THE PROBLEM
Using the line that contains "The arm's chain" as the first line and the last line of the data as the final one, give every line in that range again exactly.

*** DATA EXTRACT

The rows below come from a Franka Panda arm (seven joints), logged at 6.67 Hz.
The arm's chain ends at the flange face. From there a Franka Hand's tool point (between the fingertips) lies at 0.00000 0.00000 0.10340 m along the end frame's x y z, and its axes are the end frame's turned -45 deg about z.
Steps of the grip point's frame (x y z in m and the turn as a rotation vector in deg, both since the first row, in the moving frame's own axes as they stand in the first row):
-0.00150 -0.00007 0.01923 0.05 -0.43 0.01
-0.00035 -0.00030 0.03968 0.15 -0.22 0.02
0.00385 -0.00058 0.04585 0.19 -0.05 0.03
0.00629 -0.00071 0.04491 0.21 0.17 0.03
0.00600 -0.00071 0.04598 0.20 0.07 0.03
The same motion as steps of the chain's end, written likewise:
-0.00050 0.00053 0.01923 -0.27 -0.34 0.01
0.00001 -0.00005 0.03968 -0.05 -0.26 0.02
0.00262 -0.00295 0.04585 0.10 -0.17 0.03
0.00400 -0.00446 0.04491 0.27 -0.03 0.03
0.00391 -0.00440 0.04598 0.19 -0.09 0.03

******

WRITTEN RESPONSE
The arm's chain ends at the flange face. From there a Franka Hand's tool point (between the fingertips) lies at 0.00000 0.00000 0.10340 m along the end frame's x y z, and its axes are the end frame's turned -45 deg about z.
Steps of the grip point's frame (x y z in m and the turn as a rotation vector in deg, both since the first row, in the moving frame's own axes as they stand in the first row):
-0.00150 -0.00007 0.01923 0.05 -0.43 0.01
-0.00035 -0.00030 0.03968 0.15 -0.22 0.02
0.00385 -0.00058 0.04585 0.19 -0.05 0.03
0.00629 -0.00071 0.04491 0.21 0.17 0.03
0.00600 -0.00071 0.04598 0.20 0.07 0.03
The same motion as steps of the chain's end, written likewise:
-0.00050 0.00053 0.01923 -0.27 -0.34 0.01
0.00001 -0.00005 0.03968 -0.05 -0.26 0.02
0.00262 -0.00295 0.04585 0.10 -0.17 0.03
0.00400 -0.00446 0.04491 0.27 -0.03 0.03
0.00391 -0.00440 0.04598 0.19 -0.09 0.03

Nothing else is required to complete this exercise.